### Exercise
In the records below, some lines hold the word "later". Copy each of those lines.

[Stored data]

=== Begin Enclosure ===

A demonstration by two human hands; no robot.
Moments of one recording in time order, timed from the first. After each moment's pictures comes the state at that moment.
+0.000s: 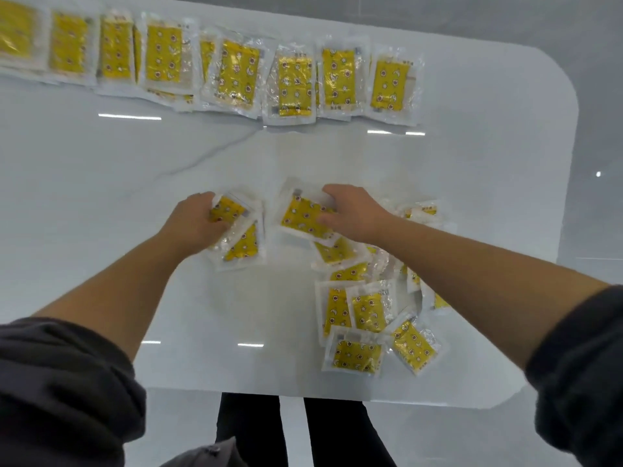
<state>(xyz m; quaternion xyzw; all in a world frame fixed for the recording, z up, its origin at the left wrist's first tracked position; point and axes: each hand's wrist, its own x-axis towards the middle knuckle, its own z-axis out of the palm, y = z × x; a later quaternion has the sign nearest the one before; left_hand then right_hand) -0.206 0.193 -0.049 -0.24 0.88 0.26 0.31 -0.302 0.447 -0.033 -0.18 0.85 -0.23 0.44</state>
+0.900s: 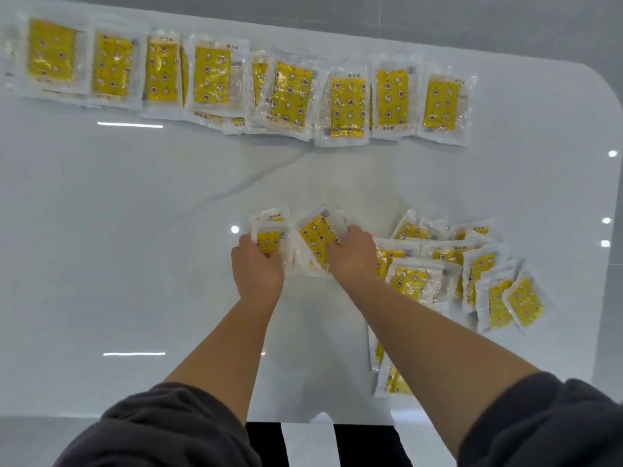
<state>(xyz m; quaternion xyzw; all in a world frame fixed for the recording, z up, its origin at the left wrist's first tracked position) -0.180 0.215 -0.085 -0.49 0.78 0.33 0.20 -0.237 0.346 -0.076 0.18 0.89 -0.25 0.35</state>
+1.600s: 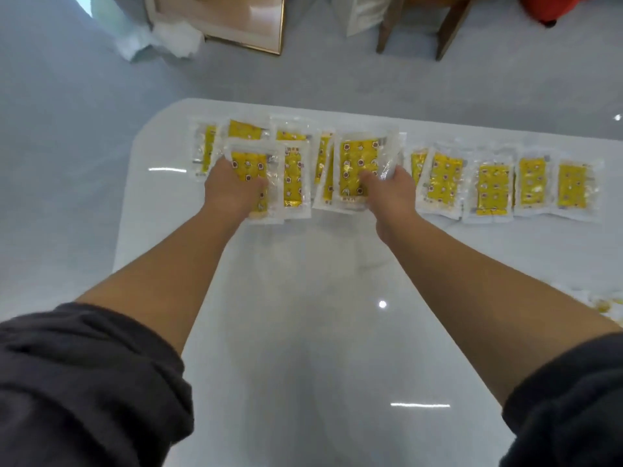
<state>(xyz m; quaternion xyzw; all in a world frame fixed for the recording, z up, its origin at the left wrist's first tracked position) -0.308 -0.134 -0.025 -0.41 0.76 0.49 0.09 -0.360 0.074 -0.028 0.27 0.77 -0.55 0.18</state>
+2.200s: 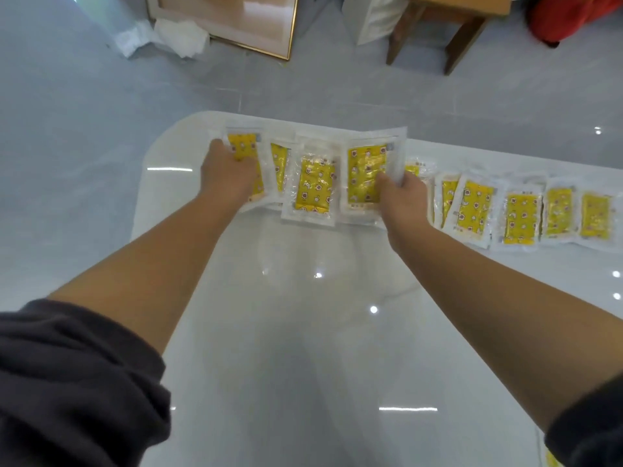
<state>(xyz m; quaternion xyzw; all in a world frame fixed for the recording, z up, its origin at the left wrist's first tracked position) -0.353 -0.201 -0.044 -0.43 0.77 0.47 0.07 -0.386 0.026 -0.044 0.25 0.84 -0.46 0.15</state>
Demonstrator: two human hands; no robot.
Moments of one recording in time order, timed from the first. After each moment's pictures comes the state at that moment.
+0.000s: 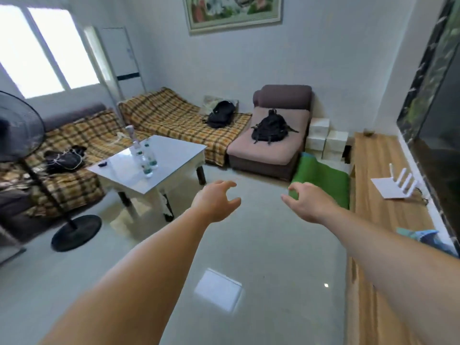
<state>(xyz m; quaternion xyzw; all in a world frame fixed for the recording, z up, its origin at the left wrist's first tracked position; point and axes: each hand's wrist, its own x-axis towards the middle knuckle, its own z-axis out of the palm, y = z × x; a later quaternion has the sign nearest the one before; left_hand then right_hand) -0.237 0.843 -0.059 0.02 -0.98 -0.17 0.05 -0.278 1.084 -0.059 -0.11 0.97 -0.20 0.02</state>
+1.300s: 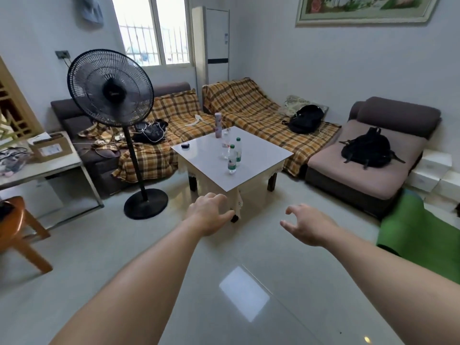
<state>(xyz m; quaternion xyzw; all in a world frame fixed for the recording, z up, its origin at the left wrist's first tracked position) -0.193 0.385 -0.091 0.21 -0.96 -0.19 0.05 -0.316 0.614 -0.082 -0.30 0.95 -0.05 0.09</state>
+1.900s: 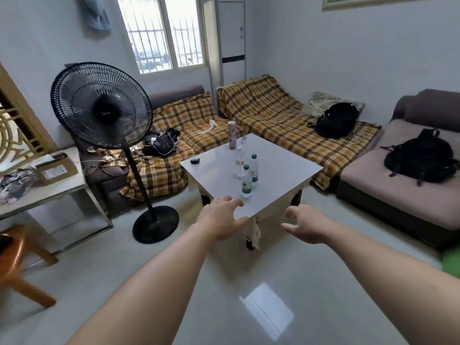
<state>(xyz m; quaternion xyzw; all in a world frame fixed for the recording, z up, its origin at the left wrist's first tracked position) -0.436 0.259 -0.090 0.19 -0.97 -0.15 0.02 -0.570 0.452 -0.092 -0.35 0.92 -0.08 0.16</state>
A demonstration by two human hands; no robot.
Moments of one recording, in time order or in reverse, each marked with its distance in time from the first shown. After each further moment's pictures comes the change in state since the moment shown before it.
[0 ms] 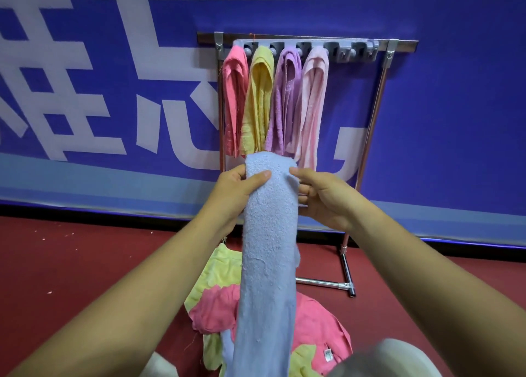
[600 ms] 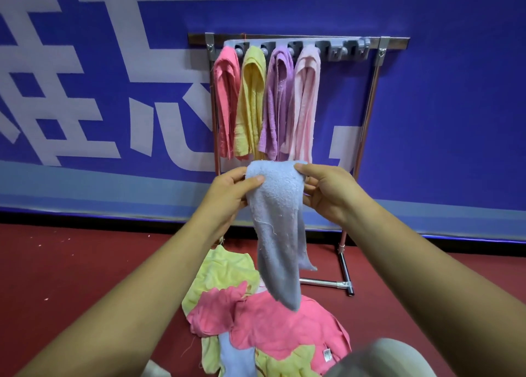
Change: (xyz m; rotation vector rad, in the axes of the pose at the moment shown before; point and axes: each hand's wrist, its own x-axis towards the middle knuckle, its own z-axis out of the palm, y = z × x) left_hand 0.012 -0.012 0.000 -0.014 -0.063 0.020; right_hand 0.005 -0.009 -0.012 0.173 0.274 -0.063
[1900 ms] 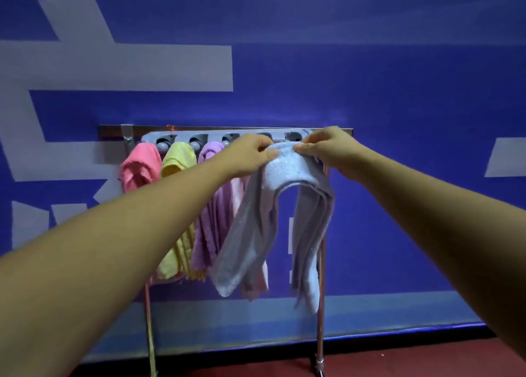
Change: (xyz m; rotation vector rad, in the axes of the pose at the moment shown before) left_hand 0.325 0.145 0.148 1.042 -0.266 0.575; right_hand 0.195 -0.266 -0.086 -0.979 0.178 -0.586
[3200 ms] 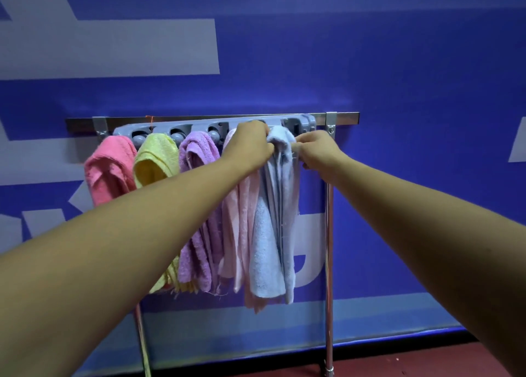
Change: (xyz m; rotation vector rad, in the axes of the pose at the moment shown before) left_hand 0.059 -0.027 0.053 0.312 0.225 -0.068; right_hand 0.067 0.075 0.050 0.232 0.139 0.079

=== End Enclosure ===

### The answer
<state>(xyz m; quaternion xyzw; all in a world frame fixed for the recording, z up, its origin at the left wrist's first tracked position; point and axes: each hand's wrist, its own x-axis towards the middle knuckle, its own z-axis out of the palm, y = z × x; a later quaternion has the sign nearest the one before; left_hand then right_hand) -0.206 0.193 -0.049 -0.24 0.88 0.26 0.31 -0.302 0.447 -0.033 -0.18 0.85 -0.23 0.44</state>
<state>(xyz m; quaternion xyzw; all in a world frame fixed for the recording, z up, its origin at the left wrist's first tracked position; point and axes: each hand's wrist, its own x-axis towards the middle knuckle, its own z-axis out of the palm, y = z × x; a later quaternion has the sign nearest the one before; left_hand then right_hand) -0.237 0.843 -0.059 0.02 -0.98 -0.17 0.05 -0.278 1.084 -0.059 -0.11 0.97 -0.20 0.02</state>

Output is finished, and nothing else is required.